**About this task**
Transcribe everything in the listing as written, and let no image into the copy.

▼

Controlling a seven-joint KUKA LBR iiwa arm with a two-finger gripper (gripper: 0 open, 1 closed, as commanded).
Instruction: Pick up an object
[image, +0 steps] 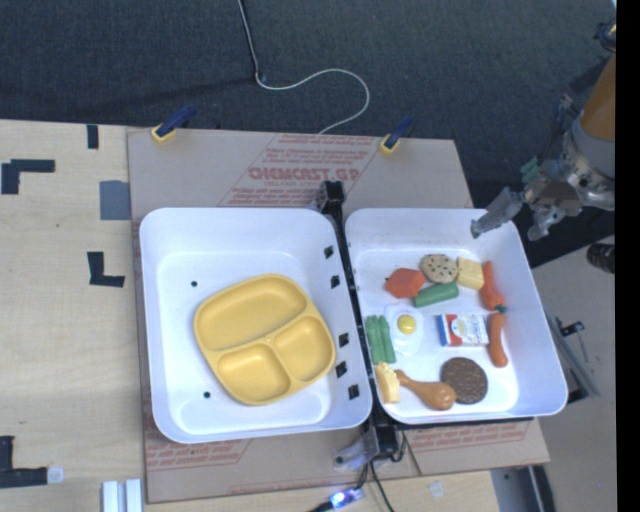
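End effector (512, 208) hovers over the far-right corner of the right bin (535, 330), fingers spread, holding nothing. Approach step, no pick yet. Nearest targets: cookie (437, 267), cheese block (470, 272), sausage (489, 285), all in the bin's far half, near but apart from the end effector. Next move calls for shifting inward over one item, then descending. Left bin (165, 300) carries a yellow tray (263, 338).

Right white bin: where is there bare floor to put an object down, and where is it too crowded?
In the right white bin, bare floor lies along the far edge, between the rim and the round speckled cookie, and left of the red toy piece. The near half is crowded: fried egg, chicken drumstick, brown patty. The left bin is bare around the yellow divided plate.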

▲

**Response area**
Controlling a seven-joint KUKA LBR iiwa arm with a two-finger gripper (gripper: 0 open, 1 closed, as commanded).
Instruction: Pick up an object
[image, +0 steps] 
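End effector (512, 208) hovers over the far-right corner of the right bin (535, 330), fingers spread, holding nothing. Approach step, no pick yet. Nearest targets: cookie (437, 267), cheese block (470, 272), sausage (489, 285), all in the bin's far half, near but apart from the end effector. Next move calls for shifting inward over one item, then descending. Left bin (165, 300) carries a yellow tray (263, 338).

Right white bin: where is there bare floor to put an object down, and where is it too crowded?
In the right white bin, bare floor lies along the far edge, between the rim and the round speckled cookie, and left of the red toy piece. The near half is crowded: fried egg, chicken drumstick, brown patty. The left bin is bare around the yellow divided plate.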

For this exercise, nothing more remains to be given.